Y, sin embargo, hay que habituarse a ellas, pues son inevitables. Casi siempre,
los que no nos quieren tienen parte de razón: si somos honestos, admitiremos
que no todo en nosotros es querible. Pero, por lo mismo, un rechazo ajeno es
una oportunidad para revisarnos: para recuperar la conciencia de lo que dábamos
por hecho, para precisar nuestro proyecto ético, para aceptar lo que no podemos
o no queremos cambiar. De todo ese esfuerzo tal vez saquemos maneras de ser mejores,
aunque nunca del todo ni a gusto de todos.
Por otra parte, los demás
no siempre tienen razón, o no tienen la que es nuestra. ¿Por qué deberían tenerla?
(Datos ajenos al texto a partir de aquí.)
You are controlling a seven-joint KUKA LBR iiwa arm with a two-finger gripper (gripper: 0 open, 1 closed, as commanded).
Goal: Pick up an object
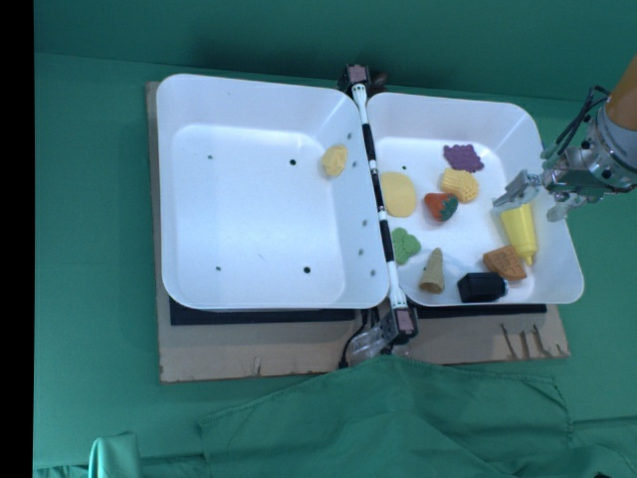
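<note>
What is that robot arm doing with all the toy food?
The gripper hangs over the right bin, just above a yellow toy near the far side. It is trying to pick something up, but nothing looks lifted yet. One yellow piece lies in the left bin.

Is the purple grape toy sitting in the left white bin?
No, the purple plastic grape bunch lies in the right shallow white bin, while the left shallow white bin holds a small yellow toy.
</note>
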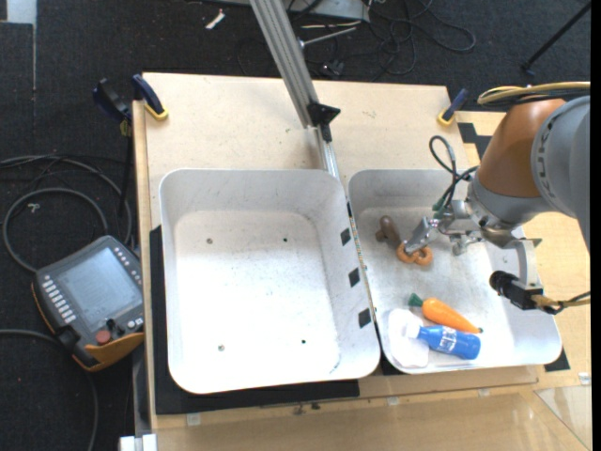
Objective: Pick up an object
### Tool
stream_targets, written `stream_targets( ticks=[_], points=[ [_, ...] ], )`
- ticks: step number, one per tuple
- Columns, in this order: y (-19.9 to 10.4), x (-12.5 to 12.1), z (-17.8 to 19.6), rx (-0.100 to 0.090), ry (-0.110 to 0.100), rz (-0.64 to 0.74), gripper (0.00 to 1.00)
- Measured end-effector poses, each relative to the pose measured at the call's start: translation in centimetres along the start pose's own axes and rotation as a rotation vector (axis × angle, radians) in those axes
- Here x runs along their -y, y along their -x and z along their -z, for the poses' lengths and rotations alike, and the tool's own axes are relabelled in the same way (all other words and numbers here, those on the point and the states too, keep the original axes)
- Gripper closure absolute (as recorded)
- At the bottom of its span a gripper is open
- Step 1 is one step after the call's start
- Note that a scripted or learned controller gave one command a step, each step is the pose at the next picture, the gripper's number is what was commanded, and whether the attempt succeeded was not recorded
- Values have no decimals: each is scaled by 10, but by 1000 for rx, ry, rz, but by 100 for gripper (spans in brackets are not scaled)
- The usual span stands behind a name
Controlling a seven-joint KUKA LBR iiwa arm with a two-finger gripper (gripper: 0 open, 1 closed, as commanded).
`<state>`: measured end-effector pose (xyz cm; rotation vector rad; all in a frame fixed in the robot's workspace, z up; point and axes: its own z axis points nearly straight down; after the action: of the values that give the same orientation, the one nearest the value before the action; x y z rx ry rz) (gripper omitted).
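My gripper hangs low in the right bin, reaching in from the right. Its tip sits right at an orange pretzel-shaped ring, which lies on the bin floor and is partly covered by the gripper. Just left of it lies a small brown piece. Nearer the front of the same bin are an orange carrot, a blue bottle and a white piece bunched together.
The left bin adjoins the right bin along a shared wall. A slanted metal rail rises from the bins' back edge. A teach pendant lies on the floor at the left.
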<state>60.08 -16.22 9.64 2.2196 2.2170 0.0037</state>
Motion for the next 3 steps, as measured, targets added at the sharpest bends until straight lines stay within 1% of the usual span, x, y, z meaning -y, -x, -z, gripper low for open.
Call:
stream_targets(
  ticks=[1,2,3],
  points=[
    [0,0,10,-1,-1,0,100],
    [-1,-2,74,0,1,3,100],
    [0,4,121,1,1,3,100]
  ],
)
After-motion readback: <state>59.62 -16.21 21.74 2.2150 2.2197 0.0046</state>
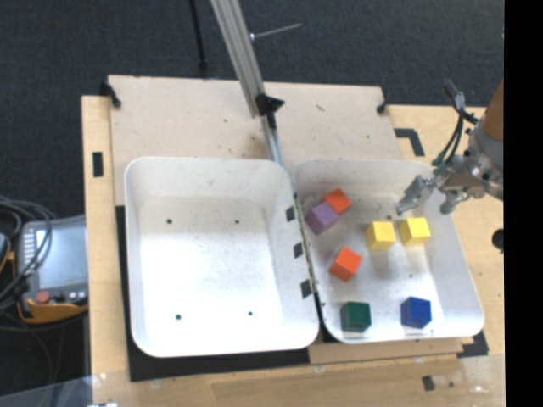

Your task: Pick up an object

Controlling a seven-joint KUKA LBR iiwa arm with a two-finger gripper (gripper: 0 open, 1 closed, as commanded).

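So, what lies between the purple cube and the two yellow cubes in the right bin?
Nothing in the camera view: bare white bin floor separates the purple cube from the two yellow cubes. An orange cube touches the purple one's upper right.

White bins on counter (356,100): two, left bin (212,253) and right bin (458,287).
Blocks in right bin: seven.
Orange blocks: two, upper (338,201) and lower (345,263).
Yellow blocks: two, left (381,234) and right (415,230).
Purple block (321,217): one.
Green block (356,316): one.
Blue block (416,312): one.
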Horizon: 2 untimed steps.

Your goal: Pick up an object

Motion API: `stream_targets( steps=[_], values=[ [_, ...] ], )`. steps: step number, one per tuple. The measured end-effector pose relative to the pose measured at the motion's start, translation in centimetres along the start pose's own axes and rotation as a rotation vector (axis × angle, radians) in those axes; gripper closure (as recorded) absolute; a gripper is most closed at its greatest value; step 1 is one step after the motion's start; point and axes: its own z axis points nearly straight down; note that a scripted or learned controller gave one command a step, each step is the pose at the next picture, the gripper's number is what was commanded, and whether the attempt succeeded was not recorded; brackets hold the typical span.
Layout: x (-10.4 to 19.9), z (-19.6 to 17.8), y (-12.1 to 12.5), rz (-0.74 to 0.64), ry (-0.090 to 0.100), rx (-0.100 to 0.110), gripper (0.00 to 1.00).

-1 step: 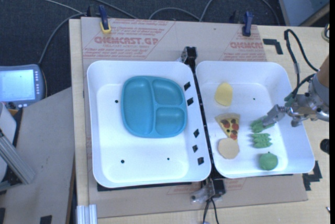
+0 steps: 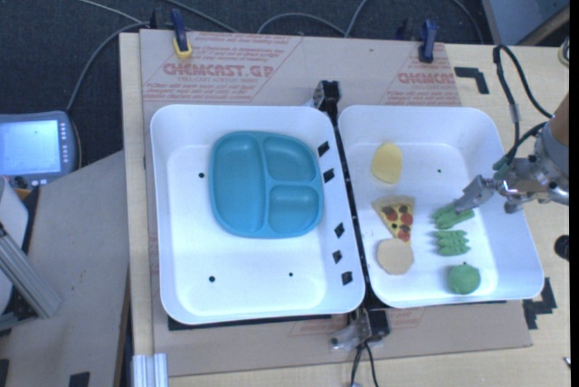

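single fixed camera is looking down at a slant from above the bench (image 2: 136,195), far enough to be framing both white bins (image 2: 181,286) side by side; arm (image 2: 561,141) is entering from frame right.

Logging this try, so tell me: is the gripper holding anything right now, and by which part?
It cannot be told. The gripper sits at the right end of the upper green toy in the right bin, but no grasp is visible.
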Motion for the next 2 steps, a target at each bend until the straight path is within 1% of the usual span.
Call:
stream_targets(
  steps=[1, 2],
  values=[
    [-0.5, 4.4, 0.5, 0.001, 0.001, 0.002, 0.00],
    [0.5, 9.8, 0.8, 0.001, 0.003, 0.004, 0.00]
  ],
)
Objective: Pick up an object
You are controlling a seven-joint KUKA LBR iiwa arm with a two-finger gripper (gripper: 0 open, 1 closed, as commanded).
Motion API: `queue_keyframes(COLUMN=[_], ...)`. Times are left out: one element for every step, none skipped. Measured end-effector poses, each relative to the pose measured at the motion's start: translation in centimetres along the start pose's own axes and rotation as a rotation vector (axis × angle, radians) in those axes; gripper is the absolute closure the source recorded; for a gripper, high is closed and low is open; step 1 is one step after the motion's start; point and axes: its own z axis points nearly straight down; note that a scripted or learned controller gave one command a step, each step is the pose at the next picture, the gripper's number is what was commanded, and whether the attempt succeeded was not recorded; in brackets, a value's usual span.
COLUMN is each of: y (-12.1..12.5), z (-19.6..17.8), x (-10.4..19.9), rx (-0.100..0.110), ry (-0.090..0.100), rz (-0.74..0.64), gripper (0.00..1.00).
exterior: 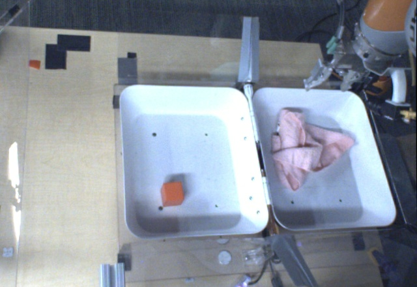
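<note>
Overhead, pincer (329, 75) spread open, crumpled pink cloth (306, 147), small orange cube (172, 194), smooth white bins (195, 103).

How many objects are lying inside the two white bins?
2. An orange block lies in the left bin, toward its near-left part. A crumpled pink cloth lies in the right bin; it could hide something underneath.
</note>
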Motion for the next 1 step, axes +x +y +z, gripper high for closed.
queue_keyframes(y=[0.59], z=[15.58], x=[-0.43], rx=[-0.006], ry=[-0.001], rz=[-0.068], gripper=[0.00])
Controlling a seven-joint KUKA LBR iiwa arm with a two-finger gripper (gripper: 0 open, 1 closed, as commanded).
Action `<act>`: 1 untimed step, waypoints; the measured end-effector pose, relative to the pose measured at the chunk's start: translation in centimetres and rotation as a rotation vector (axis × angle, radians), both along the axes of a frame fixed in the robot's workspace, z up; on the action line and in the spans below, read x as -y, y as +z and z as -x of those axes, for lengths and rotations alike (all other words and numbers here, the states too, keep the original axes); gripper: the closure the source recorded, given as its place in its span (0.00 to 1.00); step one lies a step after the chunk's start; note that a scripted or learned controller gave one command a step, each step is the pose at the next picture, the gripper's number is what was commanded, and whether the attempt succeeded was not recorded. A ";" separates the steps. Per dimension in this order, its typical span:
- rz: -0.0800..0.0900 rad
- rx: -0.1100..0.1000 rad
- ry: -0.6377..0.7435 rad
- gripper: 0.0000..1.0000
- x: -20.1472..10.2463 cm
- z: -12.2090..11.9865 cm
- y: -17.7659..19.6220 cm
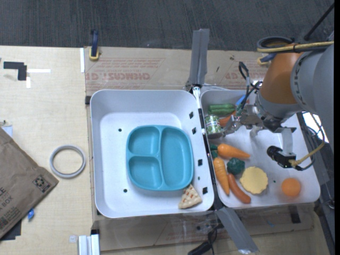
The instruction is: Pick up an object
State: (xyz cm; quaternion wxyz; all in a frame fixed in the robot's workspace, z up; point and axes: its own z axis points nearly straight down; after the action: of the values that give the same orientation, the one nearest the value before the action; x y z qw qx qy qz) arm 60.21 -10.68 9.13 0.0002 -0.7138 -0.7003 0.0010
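1. Toys for picking lie in the right bin — carrots, a green can, a green bean pod, a broccoli piece, a yellow cookie and an orange.

2. They crowd the bin's left half, close to the divider, several touching or overlapping; the orange sits apart at the near right, which I judge makes it the easier target.

3. The gripper is low over the far left of that bin, just beside the can and pod. The arm reaches in from the right, bent down so the wrist points toward the clutter.

4. Whether its fingers are spread or closed, I cannot tell — cables and the wrist body hide them, and nothing is clearly seen between them, so no grasp can be claimed.

5. The left bin holds a blue sectioned tray in its middle and a pizza slice at the near right corner, resting against the tray's edge.

6. On the desk to the left lie a tape ring and a brown bag, well apart from both bins and out of the work.

7. Judged from this, the pick is not yet done; tight packing near the divider could make a clean grip difficult.
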 end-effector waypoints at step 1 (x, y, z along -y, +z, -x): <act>-0.001 -0.001 0.051 0.00 -0.1 12.1 0.3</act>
State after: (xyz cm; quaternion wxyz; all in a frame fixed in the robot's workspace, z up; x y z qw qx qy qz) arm 48.07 -10.53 9.48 0.0011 -0.6958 -0.7182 0.0011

Ellos también están en el camino, como dijo Goytisolo. Es más: sus rechazos,
casi siempre, hablan más de ellos que de nosotros: de lo que a ellos les duele,
de lo que a ellos les falta y por eso reclaman. Un rechazo suele tener algo de
presión para poner al otro de nuestra parte. Por eso está bien que los
reproches nos hagan pensar, pero con prudencia: hay que tamizar en ellos lo que
es nuestro y lo que es del otro.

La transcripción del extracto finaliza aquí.